Return the records exactly, from the first line through the "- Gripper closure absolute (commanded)" line.

[Entries taken from a collection]
================
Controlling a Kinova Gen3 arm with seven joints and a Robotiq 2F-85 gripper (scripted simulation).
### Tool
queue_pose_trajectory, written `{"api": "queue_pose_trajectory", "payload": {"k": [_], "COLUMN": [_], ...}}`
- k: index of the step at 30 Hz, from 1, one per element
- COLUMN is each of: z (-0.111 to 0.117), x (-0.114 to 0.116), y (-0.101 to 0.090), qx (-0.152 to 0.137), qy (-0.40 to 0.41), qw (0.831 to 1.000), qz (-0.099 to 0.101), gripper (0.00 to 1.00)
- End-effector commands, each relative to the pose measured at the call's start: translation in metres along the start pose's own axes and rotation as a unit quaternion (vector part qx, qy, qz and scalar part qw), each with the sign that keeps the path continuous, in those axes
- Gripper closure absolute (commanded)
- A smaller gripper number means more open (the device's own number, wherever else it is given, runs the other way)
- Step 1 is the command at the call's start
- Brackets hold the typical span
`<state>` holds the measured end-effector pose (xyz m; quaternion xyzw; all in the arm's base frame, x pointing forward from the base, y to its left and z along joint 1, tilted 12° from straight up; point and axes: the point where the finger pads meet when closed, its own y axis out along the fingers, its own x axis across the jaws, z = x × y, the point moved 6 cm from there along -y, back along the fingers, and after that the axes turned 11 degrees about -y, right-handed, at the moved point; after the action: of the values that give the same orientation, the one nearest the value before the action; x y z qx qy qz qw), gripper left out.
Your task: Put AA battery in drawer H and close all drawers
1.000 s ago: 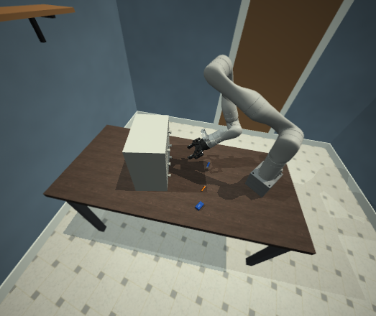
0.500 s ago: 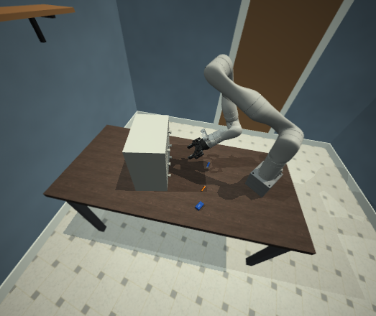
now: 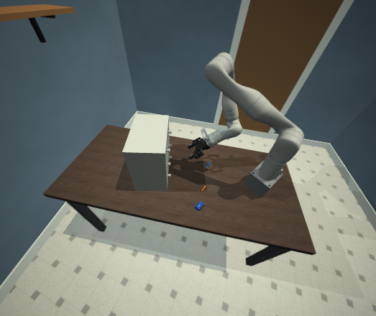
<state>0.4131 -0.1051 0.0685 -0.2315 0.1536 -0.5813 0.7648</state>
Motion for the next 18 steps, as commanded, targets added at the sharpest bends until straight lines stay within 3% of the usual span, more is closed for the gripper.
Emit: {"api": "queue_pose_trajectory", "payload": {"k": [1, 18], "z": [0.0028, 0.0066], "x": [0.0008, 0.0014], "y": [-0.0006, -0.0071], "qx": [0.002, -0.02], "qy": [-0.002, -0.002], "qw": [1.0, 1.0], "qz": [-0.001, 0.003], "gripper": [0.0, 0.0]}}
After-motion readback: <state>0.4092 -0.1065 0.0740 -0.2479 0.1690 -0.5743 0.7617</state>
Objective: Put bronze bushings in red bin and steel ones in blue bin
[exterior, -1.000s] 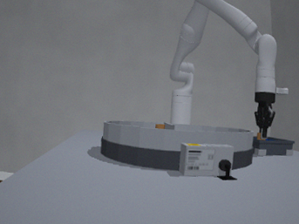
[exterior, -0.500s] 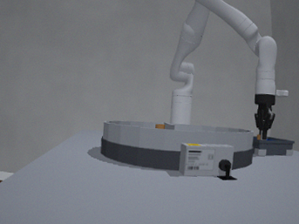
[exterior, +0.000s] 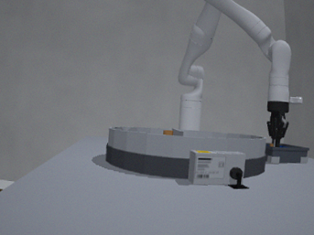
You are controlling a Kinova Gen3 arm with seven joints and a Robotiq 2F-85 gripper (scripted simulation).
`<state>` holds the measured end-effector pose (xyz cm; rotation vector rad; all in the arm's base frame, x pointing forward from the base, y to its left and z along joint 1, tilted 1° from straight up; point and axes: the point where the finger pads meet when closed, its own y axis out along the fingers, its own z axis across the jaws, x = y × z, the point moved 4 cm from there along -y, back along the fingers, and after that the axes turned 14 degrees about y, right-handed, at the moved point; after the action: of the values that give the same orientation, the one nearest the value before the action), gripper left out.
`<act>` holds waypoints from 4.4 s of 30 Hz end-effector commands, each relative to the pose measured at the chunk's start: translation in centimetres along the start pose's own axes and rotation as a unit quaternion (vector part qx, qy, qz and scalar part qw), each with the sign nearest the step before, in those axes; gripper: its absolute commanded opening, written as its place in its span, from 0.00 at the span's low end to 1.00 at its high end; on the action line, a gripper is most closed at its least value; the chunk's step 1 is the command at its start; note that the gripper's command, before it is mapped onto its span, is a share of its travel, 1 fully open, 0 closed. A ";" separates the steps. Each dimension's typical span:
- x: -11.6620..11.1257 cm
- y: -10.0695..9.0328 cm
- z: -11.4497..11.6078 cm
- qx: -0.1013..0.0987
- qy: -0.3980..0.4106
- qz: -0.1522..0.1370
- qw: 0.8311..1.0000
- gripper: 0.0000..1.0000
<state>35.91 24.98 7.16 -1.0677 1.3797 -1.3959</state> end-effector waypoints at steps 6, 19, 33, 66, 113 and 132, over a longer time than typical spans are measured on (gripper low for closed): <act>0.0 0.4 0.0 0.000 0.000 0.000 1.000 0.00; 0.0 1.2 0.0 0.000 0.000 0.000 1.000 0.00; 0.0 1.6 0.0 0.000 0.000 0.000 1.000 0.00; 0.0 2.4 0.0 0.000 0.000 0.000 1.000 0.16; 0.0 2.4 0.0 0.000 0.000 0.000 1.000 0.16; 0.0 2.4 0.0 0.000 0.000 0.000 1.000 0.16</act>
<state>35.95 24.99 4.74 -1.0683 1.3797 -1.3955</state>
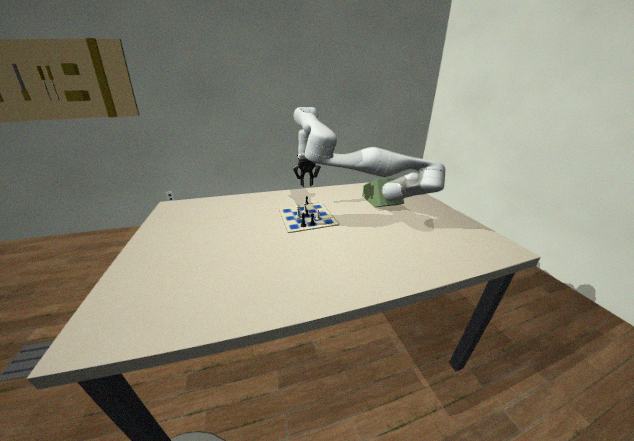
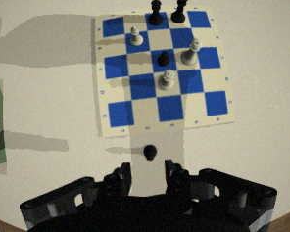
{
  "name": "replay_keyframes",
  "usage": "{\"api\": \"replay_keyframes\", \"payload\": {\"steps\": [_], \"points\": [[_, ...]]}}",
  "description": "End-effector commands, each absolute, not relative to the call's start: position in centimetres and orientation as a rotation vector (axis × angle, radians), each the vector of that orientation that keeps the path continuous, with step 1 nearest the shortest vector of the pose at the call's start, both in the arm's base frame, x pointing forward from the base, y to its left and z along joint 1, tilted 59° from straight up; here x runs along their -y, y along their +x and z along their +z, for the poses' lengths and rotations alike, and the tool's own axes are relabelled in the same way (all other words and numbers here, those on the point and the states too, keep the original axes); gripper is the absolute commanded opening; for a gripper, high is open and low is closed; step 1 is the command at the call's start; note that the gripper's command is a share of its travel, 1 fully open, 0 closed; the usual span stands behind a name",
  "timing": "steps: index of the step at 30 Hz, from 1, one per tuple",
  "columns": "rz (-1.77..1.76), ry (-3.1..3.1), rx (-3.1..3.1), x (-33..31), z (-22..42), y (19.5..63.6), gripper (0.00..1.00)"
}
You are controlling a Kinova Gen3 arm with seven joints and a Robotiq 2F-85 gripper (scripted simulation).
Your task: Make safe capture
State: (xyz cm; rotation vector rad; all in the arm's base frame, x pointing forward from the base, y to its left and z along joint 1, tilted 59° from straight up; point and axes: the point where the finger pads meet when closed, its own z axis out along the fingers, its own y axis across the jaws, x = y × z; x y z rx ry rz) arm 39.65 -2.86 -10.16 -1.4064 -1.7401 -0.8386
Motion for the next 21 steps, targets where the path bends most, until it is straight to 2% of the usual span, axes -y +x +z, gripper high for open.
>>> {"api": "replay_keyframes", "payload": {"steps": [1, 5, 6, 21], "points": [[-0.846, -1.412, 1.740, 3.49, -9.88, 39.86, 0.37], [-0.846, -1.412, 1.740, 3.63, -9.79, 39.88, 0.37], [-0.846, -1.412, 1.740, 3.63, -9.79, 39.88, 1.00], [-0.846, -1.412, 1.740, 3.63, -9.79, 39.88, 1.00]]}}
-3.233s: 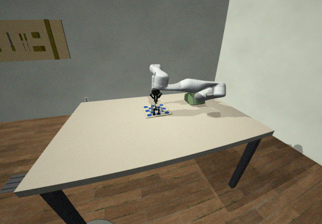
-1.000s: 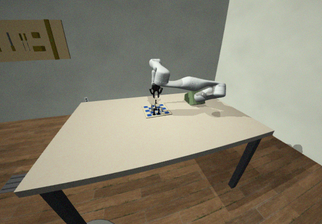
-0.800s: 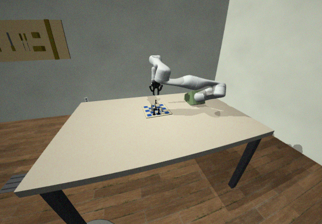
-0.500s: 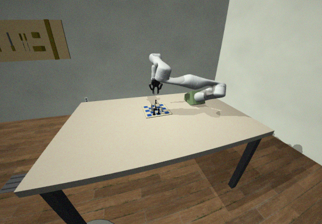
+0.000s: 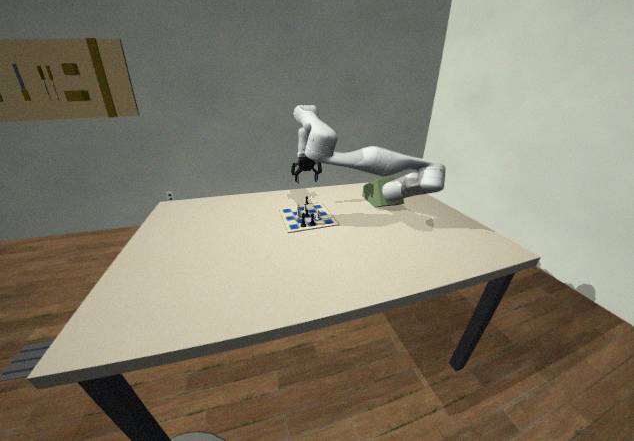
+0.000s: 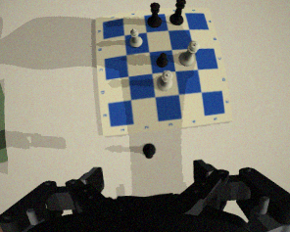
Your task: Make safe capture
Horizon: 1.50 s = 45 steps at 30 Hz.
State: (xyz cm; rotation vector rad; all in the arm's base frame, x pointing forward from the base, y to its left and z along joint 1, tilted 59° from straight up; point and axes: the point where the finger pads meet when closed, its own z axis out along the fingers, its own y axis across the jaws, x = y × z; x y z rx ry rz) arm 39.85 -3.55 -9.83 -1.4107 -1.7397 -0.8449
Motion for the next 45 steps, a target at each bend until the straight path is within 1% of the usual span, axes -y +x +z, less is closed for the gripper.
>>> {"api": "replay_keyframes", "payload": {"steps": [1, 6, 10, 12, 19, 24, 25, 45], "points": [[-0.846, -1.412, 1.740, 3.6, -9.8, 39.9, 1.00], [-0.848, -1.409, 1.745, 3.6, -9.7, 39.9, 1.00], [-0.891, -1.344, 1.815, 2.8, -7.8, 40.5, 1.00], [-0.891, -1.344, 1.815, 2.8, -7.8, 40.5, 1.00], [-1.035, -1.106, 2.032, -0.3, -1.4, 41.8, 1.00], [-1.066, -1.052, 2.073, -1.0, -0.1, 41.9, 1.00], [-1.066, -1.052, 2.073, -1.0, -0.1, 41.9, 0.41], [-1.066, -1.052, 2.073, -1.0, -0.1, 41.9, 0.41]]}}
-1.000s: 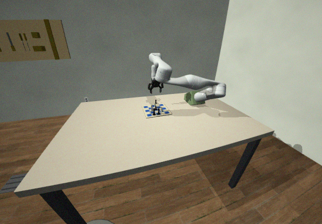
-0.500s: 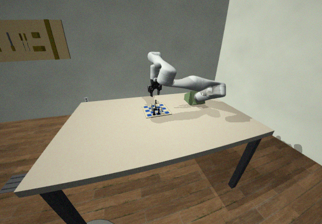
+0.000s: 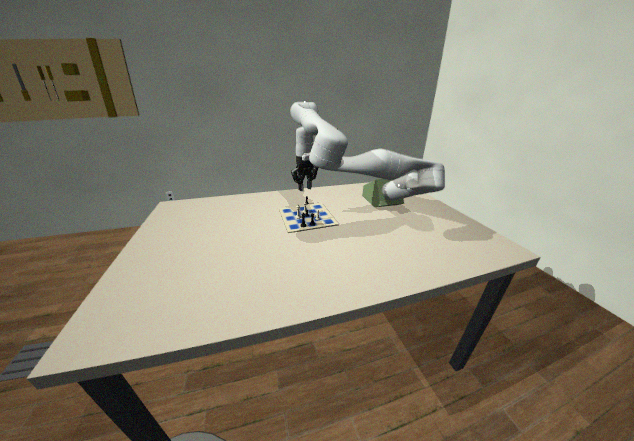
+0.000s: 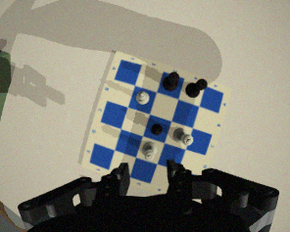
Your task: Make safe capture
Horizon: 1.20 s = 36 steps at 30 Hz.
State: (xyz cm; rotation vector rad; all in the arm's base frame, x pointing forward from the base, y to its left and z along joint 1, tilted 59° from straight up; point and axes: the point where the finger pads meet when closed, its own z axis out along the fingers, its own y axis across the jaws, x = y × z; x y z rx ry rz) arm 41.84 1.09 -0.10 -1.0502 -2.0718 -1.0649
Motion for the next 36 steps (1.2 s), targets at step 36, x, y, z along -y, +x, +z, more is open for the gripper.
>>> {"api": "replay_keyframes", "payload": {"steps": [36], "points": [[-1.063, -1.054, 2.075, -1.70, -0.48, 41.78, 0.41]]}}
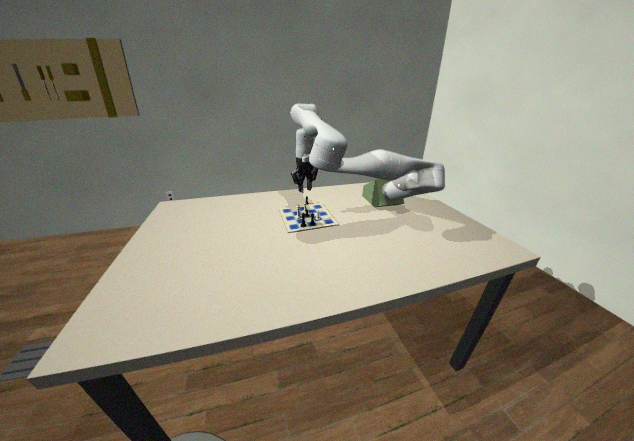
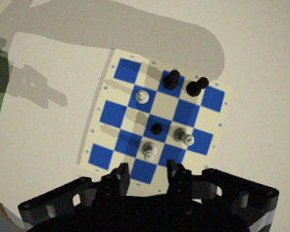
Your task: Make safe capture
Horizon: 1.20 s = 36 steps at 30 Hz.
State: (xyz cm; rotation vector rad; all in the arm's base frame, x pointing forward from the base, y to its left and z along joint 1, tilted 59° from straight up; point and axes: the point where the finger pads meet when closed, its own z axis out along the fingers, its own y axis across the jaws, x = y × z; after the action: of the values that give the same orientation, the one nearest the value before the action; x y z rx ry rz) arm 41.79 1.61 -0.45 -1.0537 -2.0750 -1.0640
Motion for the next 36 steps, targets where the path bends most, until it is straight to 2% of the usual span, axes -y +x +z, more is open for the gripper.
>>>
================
Written answer:
Controlling a Kinova Gen3 arm with seven joints and a Robotiq 2F-85 gripper (scripted simulation).
### Tool
queue_pose_trajectory, written `{"api": "queue_pose_trajectory", "payload": {"k": [_], "COLUMN": [_], ...}}`
- k: index of the step at 30 Hz, from 1, one per element
- COLUMN is each of: z (-0.111 to 0.117), x (-0.114 to 0.116), y (-0.101 to 0.090), qx (-0.152 to 0.137), qy (-0.40 to 0.41), qw (0.831 to 1.000), qz (-0.099 to 0.101), gripper (0.00 to 1.00)
- End-effector commands, each relative to the pose measured at the call's start: translation in metres along the start pose's own axes and rotation as a unit quaternion (vector part qx, qy, qz and scalar part qw), each with the sign that keeps the path continuous, in those axes
- Gripper closure absolute (commanded)

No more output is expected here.